Z uśmiechem przyciągnął ją znów do siebie.
— Zachowaj odrobinę woli. Jest potrzebna. Musimy się jeszcze wiele nauczyć i musimy się zmienić, tak jak zmieniają się czasy. Wdzięczny ci jestem za twą mądrość, za to że zmusiłaś mnie do działania.
Przylgnęli do siebie czule, kurczowo czepiając się swych wychudzonych ciał, całując kruche wargi.
Madis przewodnik wracał do przytomności. Powstał przyzywając Raynila Layana, lecz mistrz menniczy dał nogę. Dymy gęstniały, mieszając swoje popioły z popielatą barwą nieba. Aoz Roon zaczął opowiadać Dol o swych przejściach na wyspie, ale Laintal Ay mu przerwał.
— Jesteśmy znów razem, co zakrawa na cud. Jednak Oyre i ja musimy wracać do Embruddocku. Z pewnością tam nas potrzebują.
Para strażników zniknęła za chmurami. Dął wiatr, niepokojąc porywami nizinę. To właśnie ten wiatr, wiejący od Embruddocku, rozsnuwał wici pożaru. Dym był już gęstszy niż chmury. Jak całun osnuł wszystkie żywe istoty — przyjaciół i wrogów — rozproszone po nizinie. Spowił wszystko. Z dymem napływał swąd spalenizny. Hen w górze leciały na wschód stada gęsi.
Figurki ludzkie, skupione wokół pary rogatych zwierząt, reprezentowały trzy pokolenia. Zaczęły się przesuwać w niknącym z oczu pejzażu. Miały przeżyć, chociaż wszyscy inni zginęli, chociaż kzahhn triumfował, albowiem to się właśnie wydarzyło.

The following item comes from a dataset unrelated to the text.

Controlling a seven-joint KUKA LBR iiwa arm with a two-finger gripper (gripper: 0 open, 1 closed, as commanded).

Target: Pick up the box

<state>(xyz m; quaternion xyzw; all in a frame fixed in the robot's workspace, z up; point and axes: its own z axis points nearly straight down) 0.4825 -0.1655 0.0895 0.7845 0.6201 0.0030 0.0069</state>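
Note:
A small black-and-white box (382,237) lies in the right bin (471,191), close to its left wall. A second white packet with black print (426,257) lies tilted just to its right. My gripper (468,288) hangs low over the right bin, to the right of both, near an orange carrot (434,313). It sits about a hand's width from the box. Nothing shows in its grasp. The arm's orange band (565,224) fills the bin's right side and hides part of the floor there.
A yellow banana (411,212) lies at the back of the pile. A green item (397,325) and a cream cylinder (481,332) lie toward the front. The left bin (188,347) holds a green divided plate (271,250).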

W płomieniach trawiących Embruddock rodziło się nowe. Na Helikonii pod ancipitalną maską Wutry szalał Siwa — bóg śmierci i odrodzenia.
Zaćmienie było teraz całkowite.
Jeśli wierzysz, że dawniej wszystko już było, ale
Ludzie wszyscy zginęli w strasznym słońca upale
Albo runęły miasta w nagłym trzęsieniu ziemi,
Albo woda, wezbrana deszczami przeciągłymi,
Miasta i wsie zalała, granice skradłszy brzegom —
Musisz swój umysł skłonić do potwierdzenia tego,
Że i ziemia, i niebo zguby swej nie uniknie
Bo jeśli świat przenosił tak liczne, tak niezwykłe
Wstrząsy i choroby, to już by ze szczętem zginął,
Gdyby się zetknął z jeszcze bardziej zgubną przyczyną.